Basal breaks: Discovering basal breaks early gives us an opportunity to protect this soft and easily damaged new growth. Cut out old, less desirable growth to create optimal space, sunlight and air circulation for our plant’s new productive canes.

The pretty lady beetle and her not-so-pretty larvae are hugely hungry for many pests in our gardens. (Rita Perwich)
The pretty lady beetle and her not-so-pretty larvae are hugely hungry for many pests in our gardens. (Rita Perwich)

Embrace delightful garden friends

I happily reaffirmed during my post-vacation up-close inspection of my garden that there are many beneficial friends who are busy at work in controlling pests in my garden. I discovered many lacewings, lady beetles, lady beetle larvae and syrphid flies in my garden. Attached to the undersurface of many, many leaves in my garden I found pale green lacewing eggs, each suspended at the end of a slender silken thread. Each delicate lacewing egg hatches into an alligatorlike larva that consumes a multitude of soft-bodied prey including aphids, mealybugs, scales, chilli thrips, thrips, leafhoppers, and spider mites and their eggs.
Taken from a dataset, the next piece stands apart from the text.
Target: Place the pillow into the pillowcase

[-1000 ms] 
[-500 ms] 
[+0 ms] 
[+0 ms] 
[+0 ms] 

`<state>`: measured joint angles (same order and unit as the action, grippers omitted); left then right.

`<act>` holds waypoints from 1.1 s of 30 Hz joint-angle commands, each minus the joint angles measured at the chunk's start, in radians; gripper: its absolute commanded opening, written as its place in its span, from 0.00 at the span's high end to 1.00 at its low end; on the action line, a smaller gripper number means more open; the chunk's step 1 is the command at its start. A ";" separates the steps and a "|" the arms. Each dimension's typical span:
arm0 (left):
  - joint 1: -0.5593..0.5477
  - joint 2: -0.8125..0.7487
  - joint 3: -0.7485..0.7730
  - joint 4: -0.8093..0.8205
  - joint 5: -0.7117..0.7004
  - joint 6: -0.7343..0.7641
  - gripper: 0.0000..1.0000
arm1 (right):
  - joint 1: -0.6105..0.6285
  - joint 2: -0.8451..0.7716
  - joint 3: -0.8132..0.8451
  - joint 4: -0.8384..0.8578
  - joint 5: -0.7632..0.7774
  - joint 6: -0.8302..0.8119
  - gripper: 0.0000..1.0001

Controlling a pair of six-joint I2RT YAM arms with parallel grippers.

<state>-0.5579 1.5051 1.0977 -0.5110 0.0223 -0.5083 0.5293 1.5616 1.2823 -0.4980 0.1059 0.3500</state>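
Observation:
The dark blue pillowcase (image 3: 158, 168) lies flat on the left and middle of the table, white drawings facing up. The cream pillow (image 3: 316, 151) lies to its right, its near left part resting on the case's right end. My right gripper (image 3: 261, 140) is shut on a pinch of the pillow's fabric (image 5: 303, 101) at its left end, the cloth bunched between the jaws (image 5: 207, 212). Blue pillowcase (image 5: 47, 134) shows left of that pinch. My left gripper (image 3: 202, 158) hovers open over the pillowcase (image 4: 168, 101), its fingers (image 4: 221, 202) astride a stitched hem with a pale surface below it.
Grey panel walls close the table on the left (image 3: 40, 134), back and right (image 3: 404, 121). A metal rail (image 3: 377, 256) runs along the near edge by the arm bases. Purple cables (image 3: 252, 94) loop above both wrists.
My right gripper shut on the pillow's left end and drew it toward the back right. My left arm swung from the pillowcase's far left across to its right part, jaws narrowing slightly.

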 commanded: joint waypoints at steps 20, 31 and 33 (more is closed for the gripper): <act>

Don’t hesitate to take vacations! Healthy gardens are under the patrol and watch of birds, spiders and beneficial insects. We can go on vacation and depend on their immense hunger for pests. Post-vacation, the pests quickly discover that the resident gardener is back, vigilant, in control and unceasing in their demise, and your garden will soon bounce back from any setbacks.

Perwich is a member of the San Diego Rose Society, a Consulting Rosarian and a Master Gardener with UC Cooperative Extension.